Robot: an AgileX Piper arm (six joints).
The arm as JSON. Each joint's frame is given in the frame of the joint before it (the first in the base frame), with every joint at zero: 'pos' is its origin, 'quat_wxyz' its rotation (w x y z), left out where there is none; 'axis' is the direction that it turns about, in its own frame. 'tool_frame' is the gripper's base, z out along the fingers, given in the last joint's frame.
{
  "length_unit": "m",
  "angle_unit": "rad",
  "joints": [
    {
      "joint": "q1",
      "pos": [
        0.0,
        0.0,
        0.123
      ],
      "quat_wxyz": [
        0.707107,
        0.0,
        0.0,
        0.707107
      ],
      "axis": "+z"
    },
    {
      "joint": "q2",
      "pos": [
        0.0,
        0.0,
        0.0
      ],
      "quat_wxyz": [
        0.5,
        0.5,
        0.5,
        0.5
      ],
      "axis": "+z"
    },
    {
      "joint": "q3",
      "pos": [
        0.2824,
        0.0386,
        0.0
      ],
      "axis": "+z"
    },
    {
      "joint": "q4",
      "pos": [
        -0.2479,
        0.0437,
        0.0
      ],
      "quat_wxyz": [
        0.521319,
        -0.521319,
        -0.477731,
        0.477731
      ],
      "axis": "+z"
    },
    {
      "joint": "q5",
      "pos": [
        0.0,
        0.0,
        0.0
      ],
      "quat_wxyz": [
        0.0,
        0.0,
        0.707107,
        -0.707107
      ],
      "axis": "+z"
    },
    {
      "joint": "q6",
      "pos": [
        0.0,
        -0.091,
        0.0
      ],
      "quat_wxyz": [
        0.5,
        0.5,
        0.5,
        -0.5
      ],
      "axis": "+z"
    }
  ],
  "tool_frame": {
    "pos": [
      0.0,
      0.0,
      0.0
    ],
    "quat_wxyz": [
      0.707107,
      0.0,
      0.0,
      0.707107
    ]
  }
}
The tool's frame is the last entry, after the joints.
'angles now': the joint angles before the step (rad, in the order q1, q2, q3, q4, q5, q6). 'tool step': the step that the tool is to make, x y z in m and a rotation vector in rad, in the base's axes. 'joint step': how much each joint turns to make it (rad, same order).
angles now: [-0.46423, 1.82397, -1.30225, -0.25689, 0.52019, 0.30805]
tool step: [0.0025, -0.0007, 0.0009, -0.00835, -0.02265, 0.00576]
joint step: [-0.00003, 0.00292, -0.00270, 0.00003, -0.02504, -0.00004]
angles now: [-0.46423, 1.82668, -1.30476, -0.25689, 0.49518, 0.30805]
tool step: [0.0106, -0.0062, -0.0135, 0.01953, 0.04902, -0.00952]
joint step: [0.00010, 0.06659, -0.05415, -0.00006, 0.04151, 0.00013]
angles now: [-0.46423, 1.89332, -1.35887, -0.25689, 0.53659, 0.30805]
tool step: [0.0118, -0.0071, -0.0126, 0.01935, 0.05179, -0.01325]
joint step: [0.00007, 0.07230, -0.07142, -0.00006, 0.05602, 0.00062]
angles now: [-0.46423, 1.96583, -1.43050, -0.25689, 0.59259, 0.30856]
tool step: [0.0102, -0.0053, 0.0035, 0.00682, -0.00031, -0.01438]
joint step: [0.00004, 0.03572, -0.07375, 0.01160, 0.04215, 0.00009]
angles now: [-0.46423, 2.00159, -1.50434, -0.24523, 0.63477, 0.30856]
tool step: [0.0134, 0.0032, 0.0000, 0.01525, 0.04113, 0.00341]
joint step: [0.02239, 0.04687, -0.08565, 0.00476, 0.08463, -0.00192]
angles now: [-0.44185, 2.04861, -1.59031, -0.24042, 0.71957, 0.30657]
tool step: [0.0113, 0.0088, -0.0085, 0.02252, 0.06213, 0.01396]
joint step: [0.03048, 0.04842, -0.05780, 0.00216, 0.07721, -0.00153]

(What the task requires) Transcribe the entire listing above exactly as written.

(Exercise result)
Robot: an AgileX Piper arm (six joints).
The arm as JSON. Each joint's frame is given in the frame of the joint before it (the first in the base frame), with every joint at zero: 'pos' is its origin, 'quat_wxyz' its rotation (w x y z), left out where there is none; 'axis' is the direction that it turns about, in its own frame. 'tool_frame' is the gripper's base, z out along the fingers, given in the last joint's frame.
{
  "length_unit": "m",
  "angle_unit": "rad",
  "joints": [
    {
      "joint": "q1",
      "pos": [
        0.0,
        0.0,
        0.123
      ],
      "quat_wxyz": [
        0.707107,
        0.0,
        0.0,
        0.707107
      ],
      "axis": "+z"
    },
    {
      "joint": "q2",
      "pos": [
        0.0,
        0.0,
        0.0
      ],
      "quat_wxyz": [
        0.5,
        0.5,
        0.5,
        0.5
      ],
      "axis": "+z"
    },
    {
      "joint": "q3",
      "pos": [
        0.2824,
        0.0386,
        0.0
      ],
      "axis": "+z"
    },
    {
      "joint": "q4",
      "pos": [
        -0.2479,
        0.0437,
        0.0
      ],
      "quat_wxyz": [
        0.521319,
        -0.521319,
        -0.477731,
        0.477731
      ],
      "axis": "+z"
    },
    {
      "joint": "q5",
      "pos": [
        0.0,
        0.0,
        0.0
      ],
      "quat_wxyz": [
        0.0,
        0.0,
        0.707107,
        -0.707107
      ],
      "axis": "+z"
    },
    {
      "joint": "q6",
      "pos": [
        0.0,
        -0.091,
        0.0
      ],
      "quat_wxyz": [
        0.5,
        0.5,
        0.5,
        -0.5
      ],
      "axis": "+z"
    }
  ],
  "tool_frame": {
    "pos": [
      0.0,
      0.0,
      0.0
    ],
    "quat_wxyz": [
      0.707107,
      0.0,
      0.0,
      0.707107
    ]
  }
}
The tool's frame is the last entry, after the joints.
'angles now': the joint angles before the step (rad, in the order q1, q2, q3, q4, q5, q6). 'tool step': the step that the tool is to make, x y z in m and a rotation vector in rad, in the base's axes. 'joint step': how much each joint turns to make it (rad, same order).
angles now: [-0.46423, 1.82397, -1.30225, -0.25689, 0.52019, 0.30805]
tool step: [0.0025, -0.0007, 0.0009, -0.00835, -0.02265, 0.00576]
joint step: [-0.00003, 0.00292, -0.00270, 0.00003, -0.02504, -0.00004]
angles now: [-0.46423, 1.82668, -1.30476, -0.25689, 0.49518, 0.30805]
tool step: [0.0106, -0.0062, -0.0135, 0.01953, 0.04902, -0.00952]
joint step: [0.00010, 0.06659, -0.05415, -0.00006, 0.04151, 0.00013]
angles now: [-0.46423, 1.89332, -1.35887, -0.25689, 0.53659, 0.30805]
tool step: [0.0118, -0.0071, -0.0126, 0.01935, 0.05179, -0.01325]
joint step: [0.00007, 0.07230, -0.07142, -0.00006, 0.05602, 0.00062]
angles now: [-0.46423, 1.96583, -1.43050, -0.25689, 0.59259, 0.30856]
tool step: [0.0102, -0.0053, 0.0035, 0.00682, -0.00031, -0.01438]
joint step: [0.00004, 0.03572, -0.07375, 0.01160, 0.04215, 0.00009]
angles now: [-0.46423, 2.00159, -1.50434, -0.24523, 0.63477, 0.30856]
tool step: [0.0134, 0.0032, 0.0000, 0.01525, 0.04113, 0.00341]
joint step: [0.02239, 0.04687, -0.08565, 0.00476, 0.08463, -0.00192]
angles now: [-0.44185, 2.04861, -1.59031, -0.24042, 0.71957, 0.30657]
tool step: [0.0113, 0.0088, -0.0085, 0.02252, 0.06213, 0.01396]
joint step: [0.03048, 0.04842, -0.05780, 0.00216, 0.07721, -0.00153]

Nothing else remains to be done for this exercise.